Only the text belongs in the copy: repeat each record exactly, without pictures.

(Recorded data)
· · · ·
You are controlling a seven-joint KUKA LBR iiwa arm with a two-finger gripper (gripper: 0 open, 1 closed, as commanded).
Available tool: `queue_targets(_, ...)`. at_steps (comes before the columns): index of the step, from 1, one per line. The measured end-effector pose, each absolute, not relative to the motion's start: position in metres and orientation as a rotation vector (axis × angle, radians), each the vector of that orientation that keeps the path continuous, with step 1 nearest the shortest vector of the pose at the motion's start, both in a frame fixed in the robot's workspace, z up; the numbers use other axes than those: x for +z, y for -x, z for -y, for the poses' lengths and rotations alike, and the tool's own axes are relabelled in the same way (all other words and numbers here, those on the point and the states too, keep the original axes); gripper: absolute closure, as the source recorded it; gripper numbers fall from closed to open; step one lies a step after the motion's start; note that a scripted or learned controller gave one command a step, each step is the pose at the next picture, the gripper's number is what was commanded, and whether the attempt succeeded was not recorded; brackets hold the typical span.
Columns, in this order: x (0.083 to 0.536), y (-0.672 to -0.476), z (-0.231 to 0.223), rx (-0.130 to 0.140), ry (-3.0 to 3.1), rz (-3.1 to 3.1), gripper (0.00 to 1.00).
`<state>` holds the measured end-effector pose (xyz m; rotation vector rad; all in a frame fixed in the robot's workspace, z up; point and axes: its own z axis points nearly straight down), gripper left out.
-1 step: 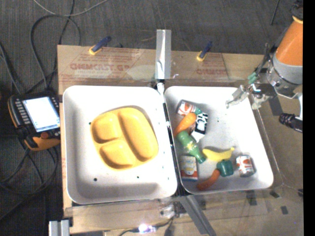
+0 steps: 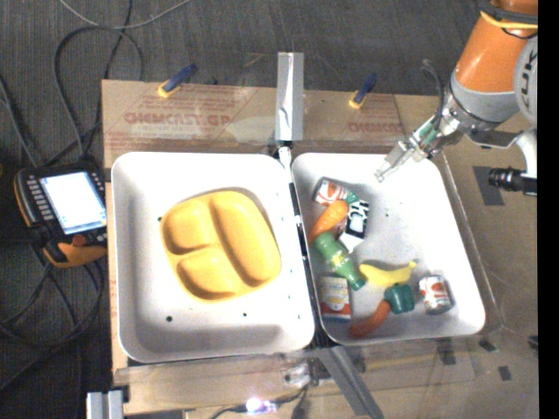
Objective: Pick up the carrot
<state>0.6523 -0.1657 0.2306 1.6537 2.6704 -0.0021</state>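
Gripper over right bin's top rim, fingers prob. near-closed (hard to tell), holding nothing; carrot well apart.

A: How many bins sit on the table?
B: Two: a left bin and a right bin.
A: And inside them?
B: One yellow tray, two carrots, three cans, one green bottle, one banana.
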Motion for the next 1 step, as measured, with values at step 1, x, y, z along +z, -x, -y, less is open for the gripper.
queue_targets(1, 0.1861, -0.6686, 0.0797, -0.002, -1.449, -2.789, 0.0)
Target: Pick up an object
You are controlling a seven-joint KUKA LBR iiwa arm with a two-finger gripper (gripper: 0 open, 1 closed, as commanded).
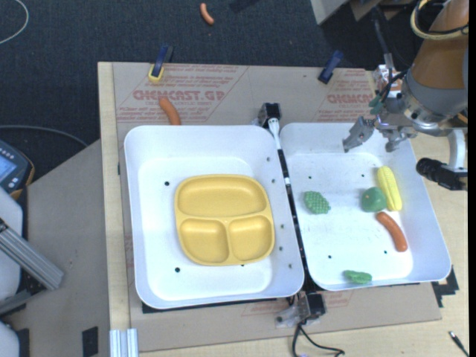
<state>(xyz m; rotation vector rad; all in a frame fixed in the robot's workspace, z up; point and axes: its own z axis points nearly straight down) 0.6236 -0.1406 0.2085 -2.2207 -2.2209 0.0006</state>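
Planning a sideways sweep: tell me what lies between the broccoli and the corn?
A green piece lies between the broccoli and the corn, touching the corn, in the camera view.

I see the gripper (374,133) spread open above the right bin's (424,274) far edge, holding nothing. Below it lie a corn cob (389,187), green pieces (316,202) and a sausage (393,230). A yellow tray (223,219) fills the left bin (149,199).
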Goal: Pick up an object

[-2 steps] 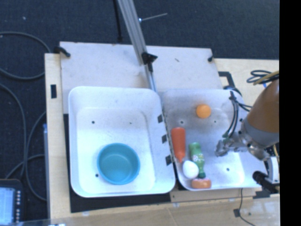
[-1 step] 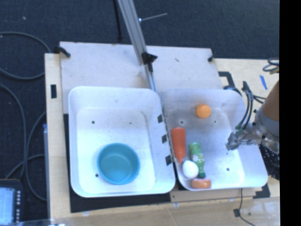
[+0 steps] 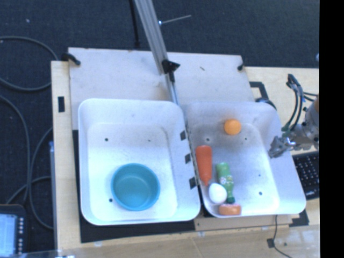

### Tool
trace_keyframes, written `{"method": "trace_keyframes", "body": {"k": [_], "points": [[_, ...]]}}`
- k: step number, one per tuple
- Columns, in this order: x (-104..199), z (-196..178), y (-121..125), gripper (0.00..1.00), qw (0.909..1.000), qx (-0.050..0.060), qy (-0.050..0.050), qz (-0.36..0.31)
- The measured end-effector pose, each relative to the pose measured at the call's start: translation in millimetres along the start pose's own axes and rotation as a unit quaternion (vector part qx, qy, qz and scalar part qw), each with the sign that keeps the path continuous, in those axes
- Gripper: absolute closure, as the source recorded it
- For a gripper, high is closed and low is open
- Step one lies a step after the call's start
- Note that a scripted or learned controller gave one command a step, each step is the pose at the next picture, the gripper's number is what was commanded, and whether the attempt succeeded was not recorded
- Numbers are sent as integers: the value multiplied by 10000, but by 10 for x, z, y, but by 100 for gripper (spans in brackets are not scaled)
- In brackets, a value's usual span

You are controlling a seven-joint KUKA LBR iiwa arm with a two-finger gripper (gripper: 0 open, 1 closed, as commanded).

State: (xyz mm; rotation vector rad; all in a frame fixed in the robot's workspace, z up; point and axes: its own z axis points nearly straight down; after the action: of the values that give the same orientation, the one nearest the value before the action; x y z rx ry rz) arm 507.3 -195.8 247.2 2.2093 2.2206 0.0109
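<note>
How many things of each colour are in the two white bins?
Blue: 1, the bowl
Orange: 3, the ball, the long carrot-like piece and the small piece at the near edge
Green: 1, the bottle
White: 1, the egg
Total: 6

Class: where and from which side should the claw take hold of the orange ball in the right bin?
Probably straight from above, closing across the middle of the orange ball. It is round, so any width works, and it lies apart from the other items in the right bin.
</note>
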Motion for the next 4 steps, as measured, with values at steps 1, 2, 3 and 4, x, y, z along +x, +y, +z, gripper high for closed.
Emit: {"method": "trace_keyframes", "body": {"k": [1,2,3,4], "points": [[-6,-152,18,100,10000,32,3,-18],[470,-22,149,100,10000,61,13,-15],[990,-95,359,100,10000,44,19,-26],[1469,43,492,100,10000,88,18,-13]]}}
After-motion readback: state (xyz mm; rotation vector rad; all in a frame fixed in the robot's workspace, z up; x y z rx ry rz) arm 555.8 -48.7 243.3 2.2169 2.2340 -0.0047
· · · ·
**Result of this task**
You are controlling a seven-joint KUKA LBR iiwa arm with a two-finger gripper (gripper: 0 open, 1 closed, as commanded).
Available tool: `queue_targets(_, ...)`. at_steps (comes before the columns): index of the step, from 1, one per line. The measured end-effector pose, each absolute, not relative to the motion's start: position in metres and orientation as a rotation vector (axis × angle, radians), each the vector of that orientation that keeps the path continuous, with step 1 nearest the shortest vector of the pose at the motion's start, both in a frame fixed in the robot's workspace, z up; the numbers use other axes than those: x for +z, y for -x, z for -y, for the poses' lengths and rotations alike, and the tool's own axes are relabelled in the same way (all other words and numbers here, those on the point and the states too, keep the original axes); gripper: absolute closure, as the source recorded it; gripper numbers fall from closed to open; step one lies a step after the motion's start; note that a scripted or learned controller gave one command a step, each step is the pose at the next picture, the gripper's number is what was commanded, and whether the attempt succeeded was not recorded; brackets hold the typical span.
Columns, in this order: x (0.083 to 0.536), y (-0.672 to -0.476), z (-0.231 to 0.223), rx (-0.130 to 0.140), ry (-3.0 to 3.1), rz (-3.1 to 3.1), gripper (0.00 to 1.00).
`<state>` holds the measured end-effector pose (xyz m; rotation vector rad; all in a frame fixed in the robot's workspace, z up; point and axes: its own z axis points nearly straight down), gripper left out.
-1 step: 
+0 steps: 
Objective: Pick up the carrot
<state>0.6523 -0.1657 0.2306 1.6537 2.6704 -0.0021</state>
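Gripper over right bin's top rim, fingers prob. near-closed (hard to tell), holding nothing; carrot well apart.

A: How many bins sit on the table?
B: Two: a left bin and a right bin.
A: And inside them?
B: One yellow tray, two carrots, three cans, one green bottle, one banana.
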Motion for the next 1 step, as measured, with values at step 1, x, y, z along +z, -x, -y, less is open for the gripper.
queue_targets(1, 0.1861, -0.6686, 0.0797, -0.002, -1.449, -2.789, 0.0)
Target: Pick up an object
You are controlling a seven-joint KUKA LBR iiwa arm with a two-finger gripper (gripper: 0 open, 1 closed, as commanded).
<state>(xyz m; rotation vector rad; all in a frame fixed in the robot's workspace, z up; point and axes: its own z axis points nearly straight down) 0.6236 -0.1406 0.2085 -2.2207 -2.2209 0.0006</state>
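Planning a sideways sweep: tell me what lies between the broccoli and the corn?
A green piece lies between the broccoli and the corn, touching the corn, in the camera view.

I see the gripper (374,133) spread open above the right bin's (424,274) far edge, holding nothing. Below it lie a corn cob (389,187), green pieces (316,202) and a sausage (393,230). A yellow tray (223,219) fills the left bin (149,199).
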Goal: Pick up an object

[-2 steps] 
[-1 step] 
[+0 steps] 

### Tool
trace_keyframes, written `{"method": "trace_keyframes", "body": {"k": [_], "points": [[_, ...]]}}`
- k: step number, one per tuple
- Columns, in this order: x (-104..199), z (-196..178), y (-121..125), gripper (0.00..1.00), qw (0.909..1.000), qx (-0.050..0.060), qy (-0.050..0.050), qz (-0.36..0.31)
- The measured end-effector pose, each relative to the pose measured at the call's start: translation in millimetres along the start pose's own axes and rotation as a unit quaternion (vector part qx, qy, qz and scalar part qw), each with the sign that keeps the path continuous, in those axes
- Gripper: absolute closure, as the source recorded it
- For a gripper, high is closed and low is open
- Step one lies a step after the call's start
- Note that a scripted or learned controller gave one command a step, each step is the pose at the next picture, the gripper's number is what was commanded, and whether the attempt succeeded was not recorded
- Numbers are sent as integers: the value multiplied by 10000, but by 10 for x, z, y, but by 100 for gripper (spans in brackets are not scaled)
- In brackets, a value's usual span

You are controlling a seven-joint KUKA LBR iiwa arm with a two-finger gripper (gripper: 0 open, 1 closed, as commanded).

State: (xyz mm; rotation vector rad; all in a frame fixed in the robot's workspace, z up; point and axes: its own z axis points nearly straight down; after the action: of the values that give the same orientation, the one nearest the value before the action; x y z rx ry rz) arm 507.3 -195.8 247.2 2.2093 2.2206 0.0109
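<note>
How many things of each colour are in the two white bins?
Blue: 1, the bowl
Orange: 3, the ball, the long carrot-like piece and the small piece at the near edge
Green: 1, the bottle
White: 1, the egg
Total: 6

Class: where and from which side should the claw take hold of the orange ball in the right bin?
Probably straight from above, closing across the middle of the orange ball. It is round, so any width works, and it lies apart from the other items in the right bin.
</note>
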Motion for the next 4 steps, as measured, with values at steps 1, 2, 3 and 4, x, y, z along +x, +y, +z, gripper high for closed.
Emit: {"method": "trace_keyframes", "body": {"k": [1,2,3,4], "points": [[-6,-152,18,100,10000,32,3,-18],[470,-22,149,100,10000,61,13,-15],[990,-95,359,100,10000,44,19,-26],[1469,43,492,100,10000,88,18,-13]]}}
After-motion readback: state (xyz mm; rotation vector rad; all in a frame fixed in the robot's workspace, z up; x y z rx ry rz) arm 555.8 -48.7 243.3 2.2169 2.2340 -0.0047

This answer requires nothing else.